In Swift, the entry point of a program is the `main.swift` file.
```swift
print("Hello, world!")
```
There is no `main` function. Swift is smart enough to figure out that this is the entry point of the program.
IF you'd like to EXPLICITLY define the entry point, you can do so by annotating the file with `@main`.
```swift
@main
struct MyProgram {
static func main() {
print("Hello, world!")
}
}
```
Note the `struct` keyword. This is because `@main` is an attribute that can only be applied to a struct or a class.
> [!IMPORTANT]
> The `@main` attribute is only applicable to **libraries**, if you are creating an executable, you don't need to use it.
### Docstrings
Docstrings are used to document functions, classes, and modules.

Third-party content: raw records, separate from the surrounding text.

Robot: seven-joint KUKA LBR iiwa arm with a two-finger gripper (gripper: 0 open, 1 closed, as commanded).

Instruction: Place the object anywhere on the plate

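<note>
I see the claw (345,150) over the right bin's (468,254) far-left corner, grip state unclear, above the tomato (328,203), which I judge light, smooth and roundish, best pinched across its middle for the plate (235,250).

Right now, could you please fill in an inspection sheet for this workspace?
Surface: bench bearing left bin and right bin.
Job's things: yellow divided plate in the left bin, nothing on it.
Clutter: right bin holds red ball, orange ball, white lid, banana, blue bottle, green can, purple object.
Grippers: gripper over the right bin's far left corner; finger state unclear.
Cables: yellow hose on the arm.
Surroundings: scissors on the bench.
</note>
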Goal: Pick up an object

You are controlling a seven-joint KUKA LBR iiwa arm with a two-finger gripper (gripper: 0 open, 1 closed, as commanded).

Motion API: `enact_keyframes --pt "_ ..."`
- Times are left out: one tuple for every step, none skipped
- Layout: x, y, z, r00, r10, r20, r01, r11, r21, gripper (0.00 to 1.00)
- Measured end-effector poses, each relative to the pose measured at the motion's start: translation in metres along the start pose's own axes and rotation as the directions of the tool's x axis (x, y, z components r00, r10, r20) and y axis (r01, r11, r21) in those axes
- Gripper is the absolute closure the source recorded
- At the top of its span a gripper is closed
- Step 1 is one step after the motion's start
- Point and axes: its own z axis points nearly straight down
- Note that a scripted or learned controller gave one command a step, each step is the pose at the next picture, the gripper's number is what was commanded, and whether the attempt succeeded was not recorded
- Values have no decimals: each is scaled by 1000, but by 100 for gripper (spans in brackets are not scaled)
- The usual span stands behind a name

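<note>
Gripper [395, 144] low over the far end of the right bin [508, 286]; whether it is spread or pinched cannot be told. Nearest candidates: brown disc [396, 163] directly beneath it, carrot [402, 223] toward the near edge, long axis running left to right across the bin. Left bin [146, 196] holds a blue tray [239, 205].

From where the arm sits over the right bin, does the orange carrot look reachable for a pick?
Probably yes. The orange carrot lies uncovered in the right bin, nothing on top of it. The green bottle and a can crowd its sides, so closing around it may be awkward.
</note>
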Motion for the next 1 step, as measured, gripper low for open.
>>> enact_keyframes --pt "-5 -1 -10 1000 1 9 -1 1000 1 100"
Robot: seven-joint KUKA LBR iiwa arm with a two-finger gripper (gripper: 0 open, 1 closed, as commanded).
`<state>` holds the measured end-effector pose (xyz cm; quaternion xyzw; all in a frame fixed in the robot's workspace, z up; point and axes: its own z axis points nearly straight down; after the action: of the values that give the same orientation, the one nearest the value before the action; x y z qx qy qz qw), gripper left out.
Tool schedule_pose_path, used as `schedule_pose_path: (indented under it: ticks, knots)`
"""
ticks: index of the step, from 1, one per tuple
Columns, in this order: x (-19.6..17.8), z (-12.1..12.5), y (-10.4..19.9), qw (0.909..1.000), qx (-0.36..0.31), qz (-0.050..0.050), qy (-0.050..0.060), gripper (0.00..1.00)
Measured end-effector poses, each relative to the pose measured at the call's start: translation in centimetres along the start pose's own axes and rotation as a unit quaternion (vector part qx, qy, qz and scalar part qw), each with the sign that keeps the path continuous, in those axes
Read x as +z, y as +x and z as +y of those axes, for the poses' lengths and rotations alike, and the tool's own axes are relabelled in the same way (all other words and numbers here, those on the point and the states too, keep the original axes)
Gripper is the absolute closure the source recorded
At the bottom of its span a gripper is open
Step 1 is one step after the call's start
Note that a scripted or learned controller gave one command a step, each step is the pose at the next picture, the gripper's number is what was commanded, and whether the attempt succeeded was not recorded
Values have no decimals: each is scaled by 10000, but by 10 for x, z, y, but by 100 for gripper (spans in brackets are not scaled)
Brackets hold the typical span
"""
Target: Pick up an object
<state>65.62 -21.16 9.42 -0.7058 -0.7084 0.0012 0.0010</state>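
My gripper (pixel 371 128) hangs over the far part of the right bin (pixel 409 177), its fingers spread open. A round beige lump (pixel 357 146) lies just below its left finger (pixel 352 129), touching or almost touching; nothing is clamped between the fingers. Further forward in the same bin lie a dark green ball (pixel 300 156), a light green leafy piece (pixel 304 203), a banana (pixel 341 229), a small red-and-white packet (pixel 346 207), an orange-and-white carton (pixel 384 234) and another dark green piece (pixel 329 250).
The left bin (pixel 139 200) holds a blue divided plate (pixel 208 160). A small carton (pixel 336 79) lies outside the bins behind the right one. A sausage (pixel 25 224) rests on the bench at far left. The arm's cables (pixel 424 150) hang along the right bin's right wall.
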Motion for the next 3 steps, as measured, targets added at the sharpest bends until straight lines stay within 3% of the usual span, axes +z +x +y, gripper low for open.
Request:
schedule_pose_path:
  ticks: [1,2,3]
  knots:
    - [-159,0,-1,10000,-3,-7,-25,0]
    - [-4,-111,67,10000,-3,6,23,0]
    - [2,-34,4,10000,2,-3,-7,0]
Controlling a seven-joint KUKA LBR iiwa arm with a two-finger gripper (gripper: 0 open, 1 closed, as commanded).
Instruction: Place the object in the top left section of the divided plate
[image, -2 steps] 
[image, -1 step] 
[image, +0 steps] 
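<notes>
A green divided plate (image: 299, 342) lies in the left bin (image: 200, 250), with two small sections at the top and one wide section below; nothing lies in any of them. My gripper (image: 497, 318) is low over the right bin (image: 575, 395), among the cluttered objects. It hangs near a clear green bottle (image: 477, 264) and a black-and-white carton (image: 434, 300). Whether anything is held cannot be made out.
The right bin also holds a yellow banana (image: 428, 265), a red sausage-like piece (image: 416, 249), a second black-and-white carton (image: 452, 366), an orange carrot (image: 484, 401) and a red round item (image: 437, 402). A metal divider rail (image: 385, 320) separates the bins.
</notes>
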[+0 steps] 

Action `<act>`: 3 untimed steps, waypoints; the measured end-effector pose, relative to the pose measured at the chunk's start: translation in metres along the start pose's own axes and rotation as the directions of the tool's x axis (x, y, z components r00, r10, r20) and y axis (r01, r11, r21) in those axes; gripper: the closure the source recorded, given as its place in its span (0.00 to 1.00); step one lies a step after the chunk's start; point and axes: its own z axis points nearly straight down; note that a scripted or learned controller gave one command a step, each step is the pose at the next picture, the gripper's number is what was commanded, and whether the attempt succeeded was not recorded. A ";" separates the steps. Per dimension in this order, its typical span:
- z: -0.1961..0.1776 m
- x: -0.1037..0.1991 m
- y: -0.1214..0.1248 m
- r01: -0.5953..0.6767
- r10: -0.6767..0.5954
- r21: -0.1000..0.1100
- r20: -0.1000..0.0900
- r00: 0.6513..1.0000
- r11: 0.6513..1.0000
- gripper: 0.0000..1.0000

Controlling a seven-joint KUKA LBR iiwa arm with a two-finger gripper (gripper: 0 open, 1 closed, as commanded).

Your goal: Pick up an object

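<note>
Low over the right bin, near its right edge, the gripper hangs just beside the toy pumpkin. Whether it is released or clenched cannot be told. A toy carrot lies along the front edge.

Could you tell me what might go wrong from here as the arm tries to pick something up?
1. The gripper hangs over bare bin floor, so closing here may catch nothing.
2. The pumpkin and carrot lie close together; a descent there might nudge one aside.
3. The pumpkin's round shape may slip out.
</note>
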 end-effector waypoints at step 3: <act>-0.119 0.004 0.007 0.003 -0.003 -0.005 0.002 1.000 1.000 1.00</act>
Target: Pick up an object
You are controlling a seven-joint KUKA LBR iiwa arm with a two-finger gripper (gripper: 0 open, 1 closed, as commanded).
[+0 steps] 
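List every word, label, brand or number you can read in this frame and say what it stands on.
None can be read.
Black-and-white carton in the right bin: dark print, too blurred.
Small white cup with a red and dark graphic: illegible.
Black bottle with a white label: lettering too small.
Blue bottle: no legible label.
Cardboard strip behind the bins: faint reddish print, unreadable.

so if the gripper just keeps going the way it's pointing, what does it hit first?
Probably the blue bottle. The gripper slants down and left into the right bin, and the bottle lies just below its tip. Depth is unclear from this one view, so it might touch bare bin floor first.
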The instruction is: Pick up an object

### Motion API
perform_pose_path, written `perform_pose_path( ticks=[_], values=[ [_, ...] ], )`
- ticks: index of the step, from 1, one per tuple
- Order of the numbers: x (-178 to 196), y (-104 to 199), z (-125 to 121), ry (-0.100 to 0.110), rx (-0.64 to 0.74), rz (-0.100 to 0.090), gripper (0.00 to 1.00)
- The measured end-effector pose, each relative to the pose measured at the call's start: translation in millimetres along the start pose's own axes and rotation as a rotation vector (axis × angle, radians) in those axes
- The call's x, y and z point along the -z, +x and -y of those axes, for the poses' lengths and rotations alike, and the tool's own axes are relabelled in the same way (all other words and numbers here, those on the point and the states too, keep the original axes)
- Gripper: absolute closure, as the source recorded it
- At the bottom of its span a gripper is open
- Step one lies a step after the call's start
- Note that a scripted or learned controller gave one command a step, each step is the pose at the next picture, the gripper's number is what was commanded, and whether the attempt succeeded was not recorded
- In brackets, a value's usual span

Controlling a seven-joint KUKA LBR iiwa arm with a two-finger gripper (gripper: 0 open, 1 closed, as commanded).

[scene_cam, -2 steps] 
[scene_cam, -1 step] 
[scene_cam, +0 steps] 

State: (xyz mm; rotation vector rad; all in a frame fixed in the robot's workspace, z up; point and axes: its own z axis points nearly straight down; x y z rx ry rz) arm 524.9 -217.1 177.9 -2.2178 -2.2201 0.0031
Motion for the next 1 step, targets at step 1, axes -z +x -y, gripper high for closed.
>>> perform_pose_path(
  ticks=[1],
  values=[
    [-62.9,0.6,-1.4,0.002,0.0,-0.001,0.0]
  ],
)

They are enclosed in triple quotes.
```swift
/**
This is a docstring.
*/
func someFunction() {
// code
}
```
# Project-specific Notes
## [Most likely teammates for Software engineering](practical/01_mostLikelyTeams/README.md)
<!-- Footnotes -->
[^1]: Shadowing is the practice of using the same name for a variable in an inner scope as in an outer scope. The inner variable "shadows" the outer variable. This is useful when you want to use the same name for a variable in different scopes. However, it can lead to confusion and bugs if not used carefully.